早晨十點,他從家里出來,帶著小黃狗阿達外出散步。他先停步于車庫外,長長地呼吸一口清新的空氣。阿達顯得比他興奮,一個箭步沖到鄰居家的草坪邊,迫不及待地嗅啃上幾口青草才抬起頭,對著空氣“汪汪”兩聲,好像是平生第一次來到戶外,第一次看到草坪。他緊一緊手里的狗繩,阿達這才幡然醒悟,三步并做兩步,蹦跳到自家的車道上,身體低臥,頭沖前方,準備上路。

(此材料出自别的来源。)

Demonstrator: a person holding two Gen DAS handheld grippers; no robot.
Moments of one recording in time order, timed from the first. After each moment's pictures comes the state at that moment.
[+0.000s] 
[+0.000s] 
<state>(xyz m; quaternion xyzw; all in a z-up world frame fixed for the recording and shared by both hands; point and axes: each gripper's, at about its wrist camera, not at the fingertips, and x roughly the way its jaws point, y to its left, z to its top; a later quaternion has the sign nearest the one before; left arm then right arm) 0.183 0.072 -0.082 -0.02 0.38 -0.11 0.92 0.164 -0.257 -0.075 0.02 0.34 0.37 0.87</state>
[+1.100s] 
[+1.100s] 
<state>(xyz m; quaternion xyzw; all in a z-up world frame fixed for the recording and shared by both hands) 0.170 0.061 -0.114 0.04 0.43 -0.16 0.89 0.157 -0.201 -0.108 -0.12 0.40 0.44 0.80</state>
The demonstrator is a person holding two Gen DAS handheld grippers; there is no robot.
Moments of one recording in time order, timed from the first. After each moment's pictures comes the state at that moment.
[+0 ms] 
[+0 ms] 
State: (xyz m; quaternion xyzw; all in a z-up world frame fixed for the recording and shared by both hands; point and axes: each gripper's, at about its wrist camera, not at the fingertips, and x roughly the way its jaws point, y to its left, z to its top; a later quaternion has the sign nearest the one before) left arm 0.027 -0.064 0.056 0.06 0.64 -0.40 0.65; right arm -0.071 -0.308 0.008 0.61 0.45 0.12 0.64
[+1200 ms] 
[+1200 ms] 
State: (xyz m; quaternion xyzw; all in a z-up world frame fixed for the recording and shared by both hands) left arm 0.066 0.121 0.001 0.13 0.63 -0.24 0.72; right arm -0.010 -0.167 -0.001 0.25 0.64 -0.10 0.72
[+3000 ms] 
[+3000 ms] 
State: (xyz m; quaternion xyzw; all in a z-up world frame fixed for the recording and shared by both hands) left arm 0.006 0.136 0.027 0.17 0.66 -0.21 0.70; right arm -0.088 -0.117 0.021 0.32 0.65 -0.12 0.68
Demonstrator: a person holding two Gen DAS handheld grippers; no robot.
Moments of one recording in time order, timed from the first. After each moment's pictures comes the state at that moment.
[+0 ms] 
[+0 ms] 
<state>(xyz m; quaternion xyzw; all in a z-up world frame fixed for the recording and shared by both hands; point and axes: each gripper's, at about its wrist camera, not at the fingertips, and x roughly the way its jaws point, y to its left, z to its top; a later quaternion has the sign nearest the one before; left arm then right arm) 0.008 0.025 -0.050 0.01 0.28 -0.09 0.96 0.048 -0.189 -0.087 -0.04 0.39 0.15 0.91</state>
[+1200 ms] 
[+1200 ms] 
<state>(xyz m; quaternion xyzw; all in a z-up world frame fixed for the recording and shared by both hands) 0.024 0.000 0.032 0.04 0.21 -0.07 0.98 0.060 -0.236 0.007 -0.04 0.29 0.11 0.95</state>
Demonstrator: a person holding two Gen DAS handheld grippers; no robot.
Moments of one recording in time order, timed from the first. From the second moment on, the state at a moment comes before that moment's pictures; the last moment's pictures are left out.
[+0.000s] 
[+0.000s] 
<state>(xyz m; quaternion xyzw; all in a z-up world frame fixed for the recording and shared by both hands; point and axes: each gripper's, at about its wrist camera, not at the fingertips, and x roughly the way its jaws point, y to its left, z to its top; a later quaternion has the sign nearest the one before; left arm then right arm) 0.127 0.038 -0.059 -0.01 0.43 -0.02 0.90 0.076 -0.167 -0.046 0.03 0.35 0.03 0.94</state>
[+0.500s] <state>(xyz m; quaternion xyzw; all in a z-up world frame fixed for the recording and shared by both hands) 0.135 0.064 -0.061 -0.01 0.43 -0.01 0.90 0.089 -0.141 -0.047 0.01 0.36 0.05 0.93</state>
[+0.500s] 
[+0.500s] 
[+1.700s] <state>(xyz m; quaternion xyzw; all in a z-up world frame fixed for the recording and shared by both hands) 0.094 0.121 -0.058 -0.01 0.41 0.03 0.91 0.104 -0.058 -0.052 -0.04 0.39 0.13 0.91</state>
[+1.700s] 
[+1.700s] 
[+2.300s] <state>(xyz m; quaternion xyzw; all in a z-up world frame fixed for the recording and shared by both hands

他和阿達先在門前那條叫威尼斯的街上走了一段。他居住在弗吉尼亞州最北部的藍頓郡。藍頓是個發展相對較快的高科技新區,十多年前還是一片房屋稀少的遠郊,如今簇新的住宅區和商業區隨處可見,有全美最大的數據庫管理中心,高科技人員密集。這是個以白人為主,間有少數印度人和其他族裔家庭的社區,華人好像只有三家。他十五年前就在藍頓擁有了一棟連棟屋,那時,他和李維剛剛結婚。五年以后,他們買了他如今還住著的獨立房。房子面積兩千多平方英尺,后院有個半畝地大的草坪,草坪盡頭連著一片茂密的樹林。去年他和李維的婚姻走到盡頭,李維搬去和她的老美情人同住,他將房子買了下來,一大部分原因,是為了將家的原樣為女兒盡量保持。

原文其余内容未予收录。